DTrace is a comprehensive tracing framework for both the kernel and userland apps. It’s designed to be safe by design, to have zero overhead when not enabled, and to minimize overhead when enabled. DTrace has hundreds of thousands of probes at the kernel level, including system calls (system-wide), the scheduler, the I/O subsystem, ZFS, process execution, signals, and most function entry/exit points in the kernel. In userland, DTrace instruments function entry and exit points, individual instructions, and arbitrary probes added by application developers. At each of these instrumentation points, you can gather information like the currently running process, a kernel or userland stack backtrace, function arguments, or anything else in memory. To get started, I’d recommend Adam Leventhal’s DTrace boot camp slides. (The context and instructions for setup are a little dated, but the bulk of the content is still accurate.)
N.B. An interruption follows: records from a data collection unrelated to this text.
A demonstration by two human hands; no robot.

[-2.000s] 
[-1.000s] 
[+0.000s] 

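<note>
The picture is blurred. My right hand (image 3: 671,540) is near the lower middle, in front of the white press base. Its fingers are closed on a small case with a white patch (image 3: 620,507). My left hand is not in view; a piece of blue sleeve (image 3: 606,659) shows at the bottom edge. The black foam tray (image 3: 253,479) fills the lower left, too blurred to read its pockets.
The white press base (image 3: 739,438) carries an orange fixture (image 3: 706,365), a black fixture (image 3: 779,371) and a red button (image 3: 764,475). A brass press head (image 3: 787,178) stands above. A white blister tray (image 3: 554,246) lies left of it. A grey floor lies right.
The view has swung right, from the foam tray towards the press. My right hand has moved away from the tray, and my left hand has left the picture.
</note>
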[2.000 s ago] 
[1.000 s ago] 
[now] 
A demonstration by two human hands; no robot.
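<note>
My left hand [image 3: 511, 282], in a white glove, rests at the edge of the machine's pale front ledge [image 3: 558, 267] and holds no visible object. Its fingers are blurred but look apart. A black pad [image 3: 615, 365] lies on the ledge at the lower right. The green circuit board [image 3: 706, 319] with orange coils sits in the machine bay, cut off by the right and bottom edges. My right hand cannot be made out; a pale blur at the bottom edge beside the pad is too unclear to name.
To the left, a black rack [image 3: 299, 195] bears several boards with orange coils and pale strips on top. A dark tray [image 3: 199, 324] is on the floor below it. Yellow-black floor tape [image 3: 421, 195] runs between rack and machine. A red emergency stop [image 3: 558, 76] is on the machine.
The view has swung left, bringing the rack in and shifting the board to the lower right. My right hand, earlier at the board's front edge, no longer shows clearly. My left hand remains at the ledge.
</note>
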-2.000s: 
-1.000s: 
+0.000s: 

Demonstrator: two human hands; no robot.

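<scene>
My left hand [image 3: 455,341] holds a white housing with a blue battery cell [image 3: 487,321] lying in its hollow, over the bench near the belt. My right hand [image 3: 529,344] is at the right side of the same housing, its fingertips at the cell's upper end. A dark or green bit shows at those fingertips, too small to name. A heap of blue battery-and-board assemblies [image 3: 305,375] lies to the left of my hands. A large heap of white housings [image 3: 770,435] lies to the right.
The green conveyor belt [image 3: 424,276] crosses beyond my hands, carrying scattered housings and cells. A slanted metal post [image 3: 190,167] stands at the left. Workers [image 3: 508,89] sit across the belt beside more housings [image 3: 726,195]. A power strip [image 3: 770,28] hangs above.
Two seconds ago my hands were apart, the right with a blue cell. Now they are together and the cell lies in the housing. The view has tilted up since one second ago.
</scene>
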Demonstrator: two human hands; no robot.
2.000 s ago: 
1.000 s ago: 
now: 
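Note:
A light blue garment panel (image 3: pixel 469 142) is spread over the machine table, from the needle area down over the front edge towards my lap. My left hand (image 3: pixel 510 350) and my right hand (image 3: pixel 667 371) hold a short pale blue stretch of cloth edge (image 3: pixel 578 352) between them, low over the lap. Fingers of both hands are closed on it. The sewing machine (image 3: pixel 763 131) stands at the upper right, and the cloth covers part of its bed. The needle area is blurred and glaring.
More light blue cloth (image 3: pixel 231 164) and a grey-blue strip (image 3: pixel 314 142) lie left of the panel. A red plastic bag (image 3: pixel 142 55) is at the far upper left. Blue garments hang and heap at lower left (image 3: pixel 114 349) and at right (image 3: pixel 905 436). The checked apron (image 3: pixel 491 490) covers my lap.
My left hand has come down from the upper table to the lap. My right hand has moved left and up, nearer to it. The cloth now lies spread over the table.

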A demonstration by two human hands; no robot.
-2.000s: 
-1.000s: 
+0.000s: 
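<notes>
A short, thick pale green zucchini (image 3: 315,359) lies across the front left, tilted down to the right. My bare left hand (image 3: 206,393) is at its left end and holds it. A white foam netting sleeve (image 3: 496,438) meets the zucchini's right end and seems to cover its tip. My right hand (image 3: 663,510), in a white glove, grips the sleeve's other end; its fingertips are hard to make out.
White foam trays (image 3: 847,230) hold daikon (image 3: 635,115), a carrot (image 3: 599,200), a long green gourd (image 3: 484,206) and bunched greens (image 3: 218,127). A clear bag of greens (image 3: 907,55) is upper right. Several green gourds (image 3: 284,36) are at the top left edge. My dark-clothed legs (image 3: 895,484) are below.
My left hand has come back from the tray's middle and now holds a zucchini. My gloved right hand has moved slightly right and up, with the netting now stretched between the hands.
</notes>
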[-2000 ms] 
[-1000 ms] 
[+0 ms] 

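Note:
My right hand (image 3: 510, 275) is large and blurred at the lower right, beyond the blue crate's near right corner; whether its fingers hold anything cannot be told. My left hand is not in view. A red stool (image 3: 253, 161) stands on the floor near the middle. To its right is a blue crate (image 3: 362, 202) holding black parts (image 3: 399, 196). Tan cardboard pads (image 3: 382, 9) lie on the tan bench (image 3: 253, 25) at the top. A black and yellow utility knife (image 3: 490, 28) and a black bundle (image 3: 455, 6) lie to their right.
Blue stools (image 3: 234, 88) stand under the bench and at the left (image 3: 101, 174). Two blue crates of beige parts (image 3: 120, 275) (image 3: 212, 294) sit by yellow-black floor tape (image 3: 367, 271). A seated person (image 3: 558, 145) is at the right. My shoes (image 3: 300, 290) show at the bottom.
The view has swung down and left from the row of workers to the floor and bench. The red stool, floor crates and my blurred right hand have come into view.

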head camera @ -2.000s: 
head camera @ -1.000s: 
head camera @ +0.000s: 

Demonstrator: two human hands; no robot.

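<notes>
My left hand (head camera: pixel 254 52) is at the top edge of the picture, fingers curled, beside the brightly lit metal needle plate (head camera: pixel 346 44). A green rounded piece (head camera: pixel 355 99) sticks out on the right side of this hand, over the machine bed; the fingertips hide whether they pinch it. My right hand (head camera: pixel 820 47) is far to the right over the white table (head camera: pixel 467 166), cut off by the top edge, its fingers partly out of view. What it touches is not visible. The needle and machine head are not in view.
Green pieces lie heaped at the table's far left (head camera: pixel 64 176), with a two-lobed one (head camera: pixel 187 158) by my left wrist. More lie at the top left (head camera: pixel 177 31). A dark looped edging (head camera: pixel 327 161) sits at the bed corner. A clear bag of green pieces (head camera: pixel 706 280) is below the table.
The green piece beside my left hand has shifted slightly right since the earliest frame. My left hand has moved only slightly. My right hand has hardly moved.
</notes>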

MDB is the modular debugger. Like GDB on other platforms, it’s most useful for deep inspection of a snapshot of program state. That can be a userland program or the kernel itself, and in both cases you can open a core dump (crash dump, for the kernel) or attach to the running program (kernel). As you’d expect, MDB lets you examine the stack, global variables, threads, and so on. The syntax is a little arcane, but the model is Unixy, allowing debugger commands to be strung together much like a shell pipeline. Eric Schrock has two excellent posts for people moving from GDB to MDB.
Let me know if I’ve missed any of the big ones. I’ll be writing a few more posts on tools in other areas of the system.